RECORDED INFORMATION
════

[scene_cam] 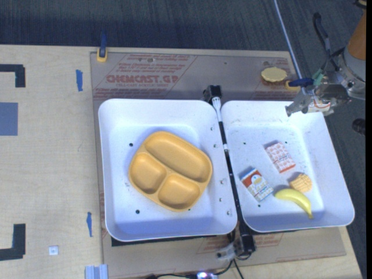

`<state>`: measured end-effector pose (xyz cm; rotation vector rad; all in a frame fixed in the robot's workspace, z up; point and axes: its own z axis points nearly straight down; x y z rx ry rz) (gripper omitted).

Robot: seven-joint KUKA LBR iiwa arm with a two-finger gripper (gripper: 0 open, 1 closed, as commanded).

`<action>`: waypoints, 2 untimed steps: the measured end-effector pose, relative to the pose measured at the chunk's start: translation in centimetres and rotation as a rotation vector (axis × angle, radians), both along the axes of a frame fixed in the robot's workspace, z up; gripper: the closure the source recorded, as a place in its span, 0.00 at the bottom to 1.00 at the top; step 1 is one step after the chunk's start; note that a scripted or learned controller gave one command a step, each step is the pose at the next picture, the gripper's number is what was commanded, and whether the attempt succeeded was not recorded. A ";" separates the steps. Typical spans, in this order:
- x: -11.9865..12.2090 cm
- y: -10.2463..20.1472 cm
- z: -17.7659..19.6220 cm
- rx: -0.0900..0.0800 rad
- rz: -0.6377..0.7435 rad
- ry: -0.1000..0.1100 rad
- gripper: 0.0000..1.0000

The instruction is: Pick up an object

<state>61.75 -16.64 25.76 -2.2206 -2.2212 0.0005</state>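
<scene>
Over the right bin's (343, 214) far corner we see the gripper (303, 107); whether its jaws are spread, we cannot tell. Below lie a curved yellow banana (295, 200), a ridged cracker-like piece (301, 183) and two small printed cartons (280, 156) (256, 184). A glossy three-compartment yellow tray (170, 170) sits in the left bin (113, 121).

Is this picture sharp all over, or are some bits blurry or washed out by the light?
In the camera view, the yellow tray and banana look fairly crisp; print on the two small packets is too small to read; the gripper at the right bin's far corner is soft; the white bins are bright, shadows faint, without harsh glare.
</scene>
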 end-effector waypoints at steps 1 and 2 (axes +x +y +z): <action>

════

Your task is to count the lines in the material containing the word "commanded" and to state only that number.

SOLUTION FOR THIS EXERCISE
2